Repurposing antiviral immunity to fight tumors
Overcoming the immunosuppressive tumor microenvironment and getting adoptive cell and checkpoint blockade therapies to solid tumors remain major impediments to successful immunotherapy of cancer. Humans experience many viral infections. Once controlled, the host retains memory T cells throughout the entire body to sense reinfection or recrudescence. When that same virus is reencountered, these T cells sound an alarm that induces an immunostimulatory environment that activates and recruits many arms of the immune system. We found that human tumors, like healthy tissue, are surveyed by T cells specific for previously encountered viral infections.

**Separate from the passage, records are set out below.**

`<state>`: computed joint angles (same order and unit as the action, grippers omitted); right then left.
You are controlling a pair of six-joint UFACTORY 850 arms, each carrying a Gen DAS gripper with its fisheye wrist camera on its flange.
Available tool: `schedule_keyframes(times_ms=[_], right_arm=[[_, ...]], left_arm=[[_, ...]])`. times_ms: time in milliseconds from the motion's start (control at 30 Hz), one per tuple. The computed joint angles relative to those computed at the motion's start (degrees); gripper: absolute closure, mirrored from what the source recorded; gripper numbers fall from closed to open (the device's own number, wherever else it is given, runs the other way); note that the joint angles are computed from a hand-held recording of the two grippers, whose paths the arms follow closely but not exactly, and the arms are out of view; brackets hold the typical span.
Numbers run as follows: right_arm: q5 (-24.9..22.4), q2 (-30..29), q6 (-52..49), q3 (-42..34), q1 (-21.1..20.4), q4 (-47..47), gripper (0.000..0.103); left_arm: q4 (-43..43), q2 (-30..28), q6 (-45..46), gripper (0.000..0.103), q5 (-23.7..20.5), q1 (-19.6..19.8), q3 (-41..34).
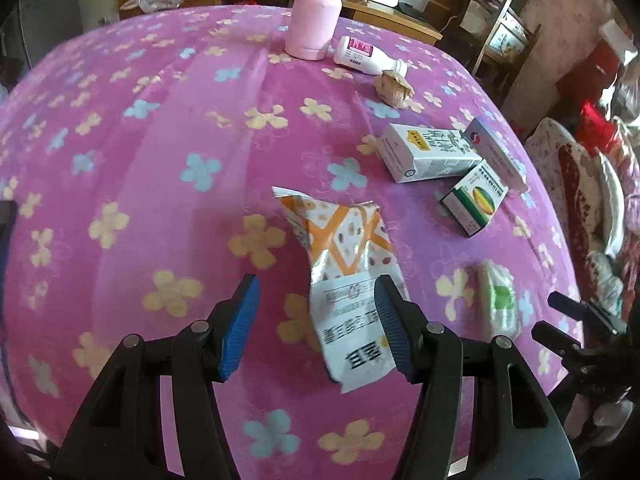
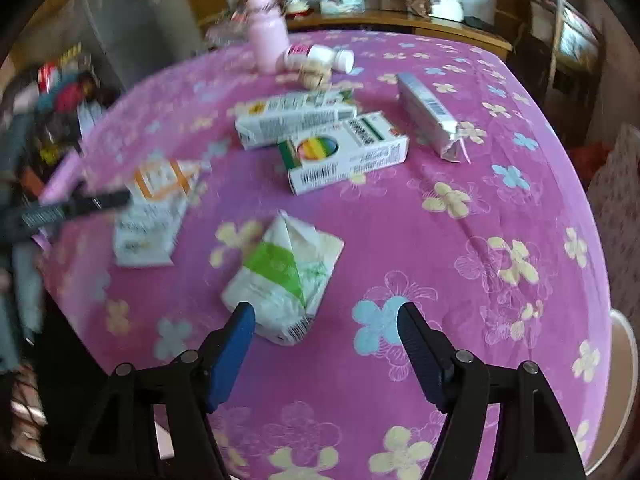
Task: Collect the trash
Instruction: 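Grasp the orange-patterned snack bag with left gripper while right grasps white-green wrapper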
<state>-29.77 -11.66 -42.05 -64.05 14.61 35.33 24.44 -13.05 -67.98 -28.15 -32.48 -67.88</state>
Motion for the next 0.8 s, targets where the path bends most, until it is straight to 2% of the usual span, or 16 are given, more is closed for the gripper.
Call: schedule_keyframes(times_ms=[67,200,333,433,500,567,600,633,667,700,800], right_arm=[[-0.2,0.1,-1.4,0.1,-0.4,5.0,0.023],[-1.2,-2.9,0.8,-1.8,1.2,10.3,0.022],[2.1,-4.1,4.9,-2.0,4.1,7.7,0.022],[5.7,-4.4,8.8,-1.8,6.0,2.9,0.022],[6.9,-4.9,10.9,-2.0,6.6,0.2,0.022],[8.7,-4.7,10.3,-1.4,6.9,-0.5,0.022],[9.5,-4.6,10.4,-1.2,7.1,-1.3,0.028],[10.1,-4.6,11.2,-1.1,7.2,-2.6,0.035],[10.6,-4.6,11.7,-1.0,7.2,-3.5,0.039],[10.6,-4.6,11.5,-1.1,7.0,-3.6,0.046],[9.1,-4.7,6.8,-1.3,5.7,0.5,0.056]], left_arm=[[-0.6,-0.6,-0.7,0.045,1.3,0.3,-0.3],[-0.2,-2.1,-3.9,0.045,2.4,1.0,-0.9],[1.6,-3.8,-7.6,0.045,1.5,1.1,-1.8],[1.7,-4.5,-9.0,0.045,2.8,1.2,-1.8],[5.7,-5.0,-12.4,0.045,2.1,0.6,-2.2],[6.9,-5.8,-11.6,0.046,1.1,0.0,-3.1],[7.5,-6.1,-11.2,0.050,0.3,-0.4,-3.6],[7.5,-6.4,-10.1,0.063,-0.1,-0.7,-3.9],[6.2,-6.3,-8.5,0.070,1.0,-0.6,-3.7],[4.6,-6.3,-7.0,0.074,1.5,-0.6,-3.8],[6.4,-6.3,-7.7,0.081,0.1,-1.1,-4.4]])
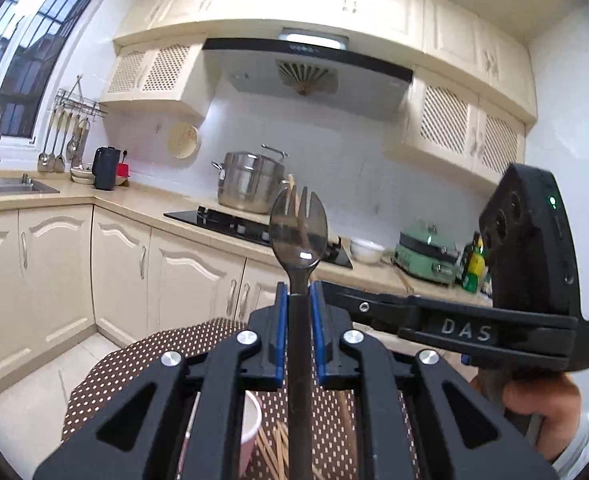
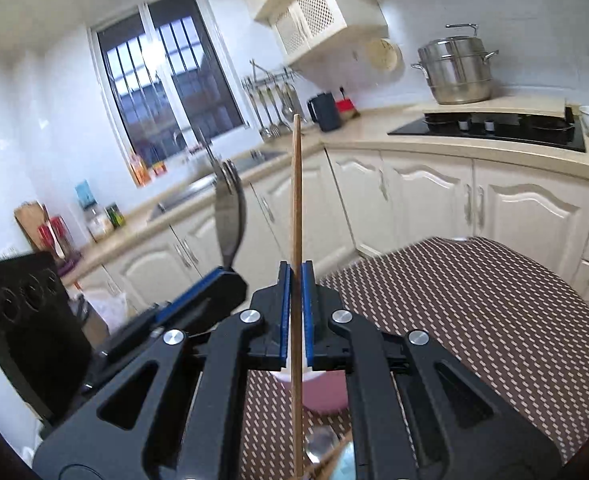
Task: Organize utensils
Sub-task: 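Drop the spork into the pink cup with the left gripper while the right lowers its chopstick in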
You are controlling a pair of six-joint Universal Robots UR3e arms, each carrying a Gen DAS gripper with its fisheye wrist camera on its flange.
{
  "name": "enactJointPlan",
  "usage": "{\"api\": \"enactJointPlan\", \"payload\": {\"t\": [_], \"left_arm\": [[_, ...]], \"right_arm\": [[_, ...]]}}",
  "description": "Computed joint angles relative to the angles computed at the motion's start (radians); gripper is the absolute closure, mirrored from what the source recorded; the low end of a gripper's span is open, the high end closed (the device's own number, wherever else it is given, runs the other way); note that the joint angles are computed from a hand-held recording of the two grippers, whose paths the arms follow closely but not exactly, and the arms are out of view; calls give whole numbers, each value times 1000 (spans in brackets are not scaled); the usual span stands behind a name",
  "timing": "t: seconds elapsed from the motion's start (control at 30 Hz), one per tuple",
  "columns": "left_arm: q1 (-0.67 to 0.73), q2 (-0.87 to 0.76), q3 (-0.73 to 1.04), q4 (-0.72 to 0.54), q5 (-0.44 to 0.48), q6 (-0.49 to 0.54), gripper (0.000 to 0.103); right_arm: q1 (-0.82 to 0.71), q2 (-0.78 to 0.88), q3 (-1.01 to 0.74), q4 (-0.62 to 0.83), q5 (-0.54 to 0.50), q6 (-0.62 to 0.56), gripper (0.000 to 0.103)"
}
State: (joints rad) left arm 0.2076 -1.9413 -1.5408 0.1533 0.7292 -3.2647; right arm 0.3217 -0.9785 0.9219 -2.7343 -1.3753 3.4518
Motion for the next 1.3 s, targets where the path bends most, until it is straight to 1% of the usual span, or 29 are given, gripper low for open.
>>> {"api": "enactJointPlan", "payload": {"t": [0.1, 0.17, 0.27, 0.3, 0.33, 0.4, 0.47, 0.6, 0.67, 0.73, 0.9, 1.0, 1.1, 1.2, 1.3], "left_arm": [[-11, -93, 102, 15, 30, -48, 92], [-15, -135, 135, 36, 47, -74, 92], [-20, -191, 174, 89, 81, -110, 92], [-22, -208, 191, 96, 94, -117, 92], [-23, -231, 211, 109, 104, -128, 92], [-32, -257, 234, 122, 133, -119, 92], [-47, -291, 254, 148, 178, -93, 92], [-53, -352, 291, 144, 209, -81, 92], [-44, -358, 278, 133, 201, -84, 92], [-37, -356, 242, 153, 198, -83, 92], [-24, -315, 123, 203, 186, -7, 92], [-9, -290, 58, 213, 164, 10, 92], [12, -268, 3, 228, 137, 0, 92], [22, -236, -55, 233, 124, 21, 91], [36, -202, -110, 241, 105, 38, 91]], "right_arm": [[-9, 80, -109, -27, 16, 28, 97], [-15, 114, -144, -61, 23, 42, 97], [-25, 150, -146, -174, 35, 80, 97], [-24, 150, -137, -194, 32, 85, 97], [-26, 170, -165, -198, 34, 89, 97], [-22, 196, -200, -200, 22, 86, 97], [-10, 229, -233, -221, -14, 76, 97], [6, 309, -331, -221, -71, 72, 97], [11, 345, -375, -205, -84, 71, 97], [15, 370, -394, -213, -95, 73, 97], [23, 406, -420, -231, -126, 69, 97], [31, 417, -427, -241, -147, 57, 97], [40, 418, -418, -255, -161, 43, 97], [48, 414, -403, -266, -170, 35, 97], [55, 391, -349, -284, -175, 25, 97]]}}
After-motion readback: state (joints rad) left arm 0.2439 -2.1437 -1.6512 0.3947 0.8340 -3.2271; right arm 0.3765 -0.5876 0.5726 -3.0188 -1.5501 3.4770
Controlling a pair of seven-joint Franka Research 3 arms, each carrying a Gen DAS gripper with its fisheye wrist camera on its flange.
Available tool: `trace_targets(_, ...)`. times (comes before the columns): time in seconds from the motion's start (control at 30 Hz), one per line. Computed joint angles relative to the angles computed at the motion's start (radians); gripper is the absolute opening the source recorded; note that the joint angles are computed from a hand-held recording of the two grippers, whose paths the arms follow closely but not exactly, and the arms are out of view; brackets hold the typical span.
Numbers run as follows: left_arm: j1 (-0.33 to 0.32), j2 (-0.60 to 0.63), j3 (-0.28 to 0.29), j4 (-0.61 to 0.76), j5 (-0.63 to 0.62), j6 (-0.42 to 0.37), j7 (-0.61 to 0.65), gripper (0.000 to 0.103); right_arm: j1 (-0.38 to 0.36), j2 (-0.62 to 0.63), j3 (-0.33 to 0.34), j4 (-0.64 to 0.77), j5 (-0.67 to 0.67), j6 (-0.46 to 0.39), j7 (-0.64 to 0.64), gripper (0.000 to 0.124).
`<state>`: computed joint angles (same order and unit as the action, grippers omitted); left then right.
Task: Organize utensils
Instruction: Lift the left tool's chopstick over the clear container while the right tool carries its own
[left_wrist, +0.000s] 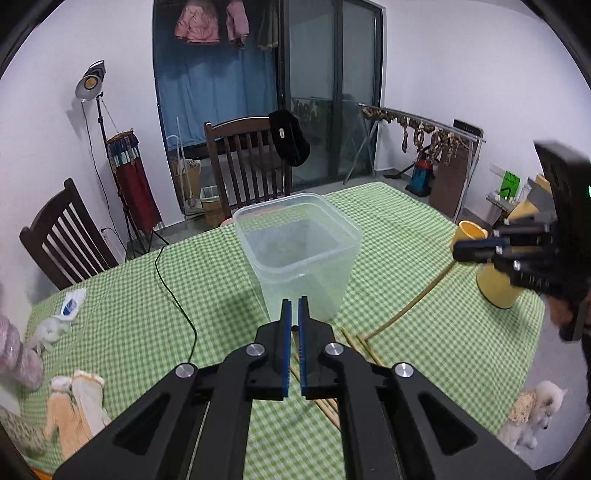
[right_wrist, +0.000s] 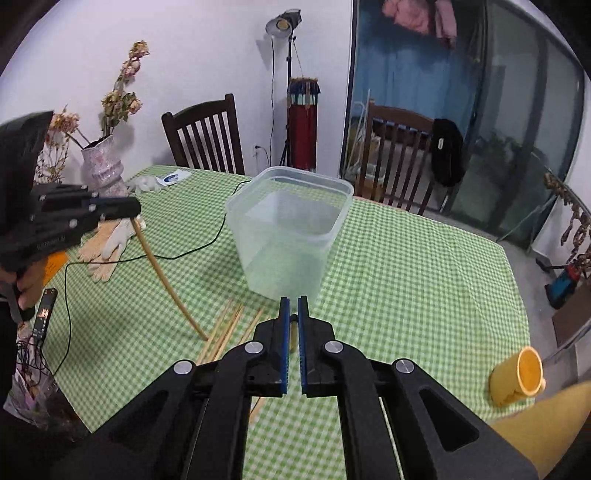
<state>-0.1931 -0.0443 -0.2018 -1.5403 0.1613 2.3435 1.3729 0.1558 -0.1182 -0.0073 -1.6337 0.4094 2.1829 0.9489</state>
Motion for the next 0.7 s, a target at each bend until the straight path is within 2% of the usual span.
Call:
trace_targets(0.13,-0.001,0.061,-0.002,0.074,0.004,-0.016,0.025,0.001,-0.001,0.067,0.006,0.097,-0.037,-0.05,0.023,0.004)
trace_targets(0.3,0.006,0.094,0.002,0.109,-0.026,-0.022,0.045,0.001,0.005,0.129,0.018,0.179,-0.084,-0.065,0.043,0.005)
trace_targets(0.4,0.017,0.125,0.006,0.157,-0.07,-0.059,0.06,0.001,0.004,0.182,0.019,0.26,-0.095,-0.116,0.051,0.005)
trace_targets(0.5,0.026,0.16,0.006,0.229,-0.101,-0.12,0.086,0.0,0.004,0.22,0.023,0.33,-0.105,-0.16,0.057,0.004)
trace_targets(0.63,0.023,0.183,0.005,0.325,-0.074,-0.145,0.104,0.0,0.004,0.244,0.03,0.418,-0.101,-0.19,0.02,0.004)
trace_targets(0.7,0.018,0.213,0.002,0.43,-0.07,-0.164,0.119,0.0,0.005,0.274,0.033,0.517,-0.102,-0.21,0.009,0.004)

In mouse cancer models, local delivery of peptide (with no adjuvant) derived from a previously encountered viral infection, recapitulated the sensing and alarm T cell function: recruiting and activating both the innate and adaptive immune system. In fact, this approach also pulled chimeric antigen receptor (CAR) T cells to tumors. Viral peptide administration arrested rapidly growing and poorly immunogenic B16 melanoma tumors in vivo and this treatment synergized with anti-PD-L1 checkpoint blockade to eliminate measurable tumors, and prevented recurrence in mice. This project demonstrates that natural and existing antiviral immunity can be repurposed to fight tumors, without the need for adjuvant or reinfection nor the costly and difficult identification of tumor neo-antigens.
Current projects are defining mechanism, examining the potential to induce neo-antigen specific responses and control metastases, and exploring translation potential in humans.